KS : Comment est-ce que Toyota engage ses employées à penser et agir de façon durable ?

SH : Lors des échanges en interne, nous appliquons notre approche maison : le Toyota Way. Nous pensons qu’il faut d’abord amener à la prise de conscience pour favoriser la compréhension puis l’engagement et l’action. Pour ce faire, l’éducation et la mise en perspective par rapport à son propre contexte et à son travail quotidien (qu’est-ce qu’il y a là-dedans pour moi ?) est déterminante. Cela passe par un mix entre formation classique, e-learning, partage des savoirs et la campagne « Green Month ».  Ces activités favorisent l’intégration des objectifs environnementaux et des actions de planification dans les processus opérationnels normaux.

KS : Quel rôle joue la direction dans le déploiement international des Défis Environnementaux ?

Le rôle des dirigeants de Toyota est bien évidemment crucial.

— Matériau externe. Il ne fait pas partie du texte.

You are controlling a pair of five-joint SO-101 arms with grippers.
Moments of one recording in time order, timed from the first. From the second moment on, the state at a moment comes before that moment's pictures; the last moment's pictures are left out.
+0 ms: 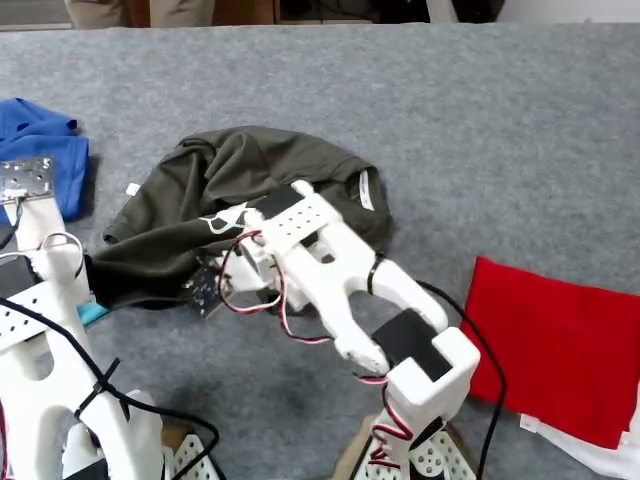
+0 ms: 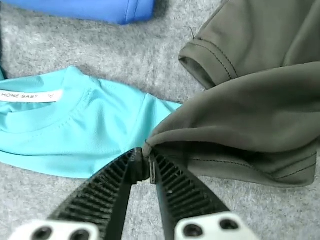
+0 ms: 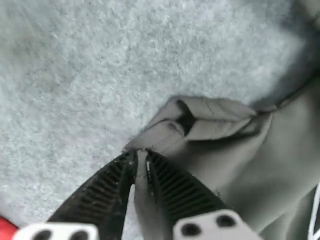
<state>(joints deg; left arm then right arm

Ce sont eux qui ont demandé de développer cette vision à long terme. Ils étaient également impliqués dans la conception, à l’échelle de l’entreprise des accords nécessaires pour faire face à ces défis. Enfin, ils partagent notre vision avec les parties prenantes du monde entier.

Cela assure la cohérence de l’approche et permet de définir les priorités en cas de directions ou objectifs contradictoires. L’engagement personnel des dirigeants est connu et reconnu à l’intérieur et à l’extérieur de Toyota.

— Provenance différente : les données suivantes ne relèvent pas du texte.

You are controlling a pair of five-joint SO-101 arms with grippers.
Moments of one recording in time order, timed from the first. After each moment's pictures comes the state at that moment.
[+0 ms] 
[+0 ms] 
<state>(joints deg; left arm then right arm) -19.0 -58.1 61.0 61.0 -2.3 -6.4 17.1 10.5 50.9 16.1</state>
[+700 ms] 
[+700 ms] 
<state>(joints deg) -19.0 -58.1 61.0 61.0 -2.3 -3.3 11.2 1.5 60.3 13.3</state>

KS : Un autre objectif impressionnant est le Défi 2 : éliminer les émissions de CO2 des cycles de vie de chaque activité.  Demander à la chaine de valeurs entière d’être sobre en carbone pourrait sembler plus atteignable compte tenu de la taille et de l’influence de Toyota. Pensez-vous que les petites entreprises puissent relever un tel défi ?

SH : Chaque entreprise, quelle que soit sa taille, pourrait et devrait s’attaquer au problème. La taille et l’influence d’une entreprise mondiale telle que la nôtre donnent de la visibilité au Défi mais est variable selon les régions du monde (nos parts de marché ne sont pas les mêmes partout). Pour la mise en place des actions positives dans la chaîne de valeur, l’important ce n’est pas la taille de l’action mais le cumul des petites contributions. (Par exemple, l’implantation des solutions à faible consommation d’énergie, comme la mise en place d’éclairage LED, l’énergie verte ou l’utilisation croissante des matières recyclées dans les produits). Mises en place au bon moment et avec une planification préalable, toutes ces mesures peuvent être à la fois rentables et bénéfiques pour l’environnement.

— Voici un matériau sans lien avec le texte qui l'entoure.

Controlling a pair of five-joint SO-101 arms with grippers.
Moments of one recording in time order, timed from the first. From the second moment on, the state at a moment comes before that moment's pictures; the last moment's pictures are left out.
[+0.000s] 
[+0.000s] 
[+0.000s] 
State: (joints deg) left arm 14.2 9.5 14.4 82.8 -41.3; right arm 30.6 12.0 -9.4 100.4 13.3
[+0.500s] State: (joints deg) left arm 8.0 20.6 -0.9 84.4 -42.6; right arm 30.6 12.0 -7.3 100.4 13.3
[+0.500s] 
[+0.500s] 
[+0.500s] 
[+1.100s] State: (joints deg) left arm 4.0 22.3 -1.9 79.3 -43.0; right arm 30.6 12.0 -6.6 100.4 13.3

KS : Quel est votre rêve le plus fou concernant les Défis Environnementaux ? Quelle serait la preuve que Toyota est sur le bon chemin d’ici 2020? 

SH : J’aimerais que la voiture Mirai Fuel Cell Hybrid (Jim Womack parle de son voyage en Mirai et de Lean & Green ici) soit perçue par les prochaines générations comme le point de départ de l’ère post-carburants traditionnels, pour que l’on crée un monde qui adopte l’hydrogène comme un élément significatif et complémentaire à l’infrastructure énergétique de demain. J’espère que cela ouvrira la porte aux énergies à la fois faciles d’accès et sans émission de CO2. Ce serait une réponse à de nombreux besoins de la société : mobilité personnelle, transport en commun, processus industriels et utilisation domestique qui sont couverts aujourd’hui par les énergies non renouvelables.

J’aimerais également que l’on prenne systématiquement en compte toutes les étapes d’un cycle de vie : planification, production, livraison, utilisation et récupération des produits à la fin de leur vie afin de rendre la mobilité personnelle et l’entreprise Toyota véritablement durables.